Exercise objective:
Your answer must be the full set of records, copied exactly, with no pictures in it.

─── Data shown

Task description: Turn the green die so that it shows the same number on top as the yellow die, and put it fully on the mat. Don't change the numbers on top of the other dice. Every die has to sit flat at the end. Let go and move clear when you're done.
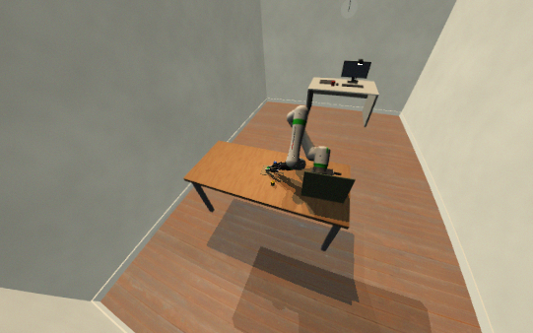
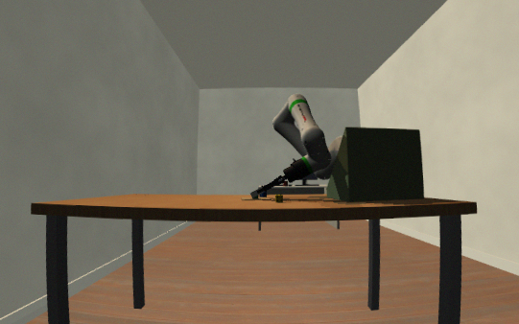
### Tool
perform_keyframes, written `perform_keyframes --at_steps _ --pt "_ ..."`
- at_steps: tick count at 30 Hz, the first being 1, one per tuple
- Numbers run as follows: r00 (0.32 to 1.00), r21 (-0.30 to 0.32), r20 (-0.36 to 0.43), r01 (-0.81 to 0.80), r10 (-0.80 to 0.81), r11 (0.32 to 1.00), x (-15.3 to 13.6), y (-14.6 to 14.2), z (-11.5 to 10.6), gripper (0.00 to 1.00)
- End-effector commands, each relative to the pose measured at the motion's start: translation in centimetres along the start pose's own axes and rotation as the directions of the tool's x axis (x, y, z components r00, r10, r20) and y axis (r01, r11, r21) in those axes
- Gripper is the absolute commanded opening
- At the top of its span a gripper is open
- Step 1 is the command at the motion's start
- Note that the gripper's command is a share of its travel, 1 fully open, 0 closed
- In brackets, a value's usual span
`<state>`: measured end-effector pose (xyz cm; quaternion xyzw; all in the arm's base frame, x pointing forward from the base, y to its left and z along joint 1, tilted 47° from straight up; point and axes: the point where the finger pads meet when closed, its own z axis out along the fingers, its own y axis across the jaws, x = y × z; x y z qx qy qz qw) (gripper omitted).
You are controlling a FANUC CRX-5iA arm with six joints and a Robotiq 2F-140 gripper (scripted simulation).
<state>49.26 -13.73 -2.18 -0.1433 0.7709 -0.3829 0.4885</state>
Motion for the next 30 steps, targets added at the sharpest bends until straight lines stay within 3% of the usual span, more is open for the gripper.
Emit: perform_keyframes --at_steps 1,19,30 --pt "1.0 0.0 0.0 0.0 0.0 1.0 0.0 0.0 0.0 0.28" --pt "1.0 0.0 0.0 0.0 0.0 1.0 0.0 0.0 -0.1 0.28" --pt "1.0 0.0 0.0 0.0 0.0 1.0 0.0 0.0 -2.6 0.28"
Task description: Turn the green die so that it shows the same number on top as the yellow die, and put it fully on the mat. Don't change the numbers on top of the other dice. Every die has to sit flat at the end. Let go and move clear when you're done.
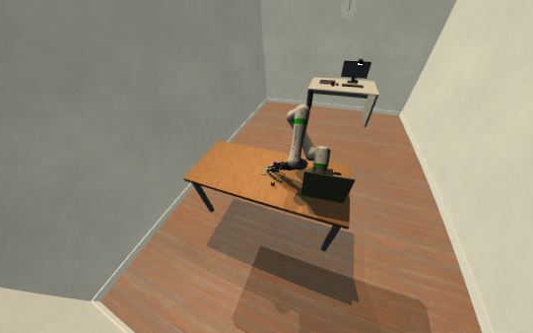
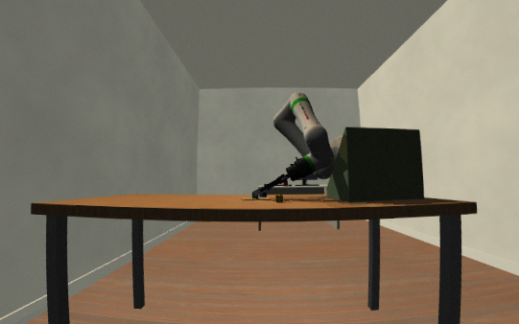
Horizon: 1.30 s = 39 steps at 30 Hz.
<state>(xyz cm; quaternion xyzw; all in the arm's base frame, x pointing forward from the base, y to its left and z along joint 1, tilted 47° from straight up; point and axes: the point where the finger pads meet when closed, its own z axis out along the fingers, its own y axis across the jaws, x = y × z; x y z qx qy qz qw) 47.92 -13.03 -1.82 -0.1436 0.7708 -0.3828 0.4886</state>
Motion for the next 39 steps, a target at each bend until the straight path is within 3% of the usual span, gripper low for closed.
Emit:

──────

Response to this exercise:
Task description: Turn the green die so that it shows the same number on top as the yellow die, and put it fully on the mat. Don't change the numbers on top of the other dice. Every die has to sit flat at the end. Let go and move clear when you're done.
### Tool
perform_keyframes, written `perform_keyframes --at_steps _ --pt "_ ..."`
- at_steps: tick count at 30 Hz, the first being 1, one per tuple
- Numbers run as follows: r00 (0.32 to 1.00), r21 (-0.30 to 0.32), r20 (-0.36 to 0.43), r01 (-0.81 to 0.80), r10 (-0.80 to 0.81), r11 (0.32 to 1.00), x (-15.3 to 13.6), y (-14.6 to 14.2), z (-11.5 to 10.6), gripper (0.00 to 1.00)
- End-effector commands, each relative to the pose measured at the motion's start: translation in centimetres along the start pose's own axes and rotation as the directions of the tool's x axis (x, y, z components r00, r10, r20) and y axis (r01, r11, r21) in those axes
- Gripper is the absolute commanded opening
- At the top of its span a gripper is open
- Step 1 is the command at the motion's start
- Note that the gripper's command is a share of its travel, 1 fully open, 0 closed
- In brackets, a value's usual span
`<state>`: measured end-effector pose (xyz cm; quaternion xyzw; all in the arm's base frame, x pointing forward from the base, y to its left and z along joint 1, tilted 47° from straight up; point and axes: the point where the finger pads meet when closed, its own z axis out along the fingers, its own y axis across the jaws, x = y × z; x y z qx qy qz qw) (gripper omitted).
You are controlling a FANUC CRX-5iA arm with six joints and a Robotiq 2F-140 gripper (scripted simulation).
<state>49.26 -13.73 -2.18 -0.1433 0.7709 -0.3829 0.4885</state>
Motion for the next 30 steps, targets added at the sharpest bends until straight lines stay within 3% of the usual span, more is open for the gripper.
Emit: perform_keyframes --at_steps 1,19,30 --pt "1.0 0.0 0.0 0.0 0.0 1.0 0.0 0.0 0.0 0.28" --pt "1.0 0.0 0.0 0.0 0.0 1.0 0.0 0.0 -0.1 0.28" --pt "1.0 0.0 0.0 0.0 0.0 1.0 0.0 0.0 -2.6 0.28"
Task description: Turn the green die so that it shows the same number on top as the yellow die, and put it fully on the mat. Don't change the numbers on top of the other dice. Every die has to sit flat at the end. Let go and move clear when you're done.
Horizon: 1.30 s = 39 steps at 30 Hz.
<state>(xyz cm; quaternion xyzw; all in the arm's base frame, x pointing forward from the base, y to its left and z along joint 1, tilted 47° from straight up; point and axes: the point where the finger pads meet when closed, its own z axis out along the fingers, its own y axis across the jaws, x = y × z; x y z qx qy qz qw) 47.92 -13.03 -1.82 -0.1436 0.7708 -0.3828 0.4886</state>
Motion for the next 39 steps, a target at each bend until the straight path is within 3% of the usual span, gripper low for closed.
Emit:

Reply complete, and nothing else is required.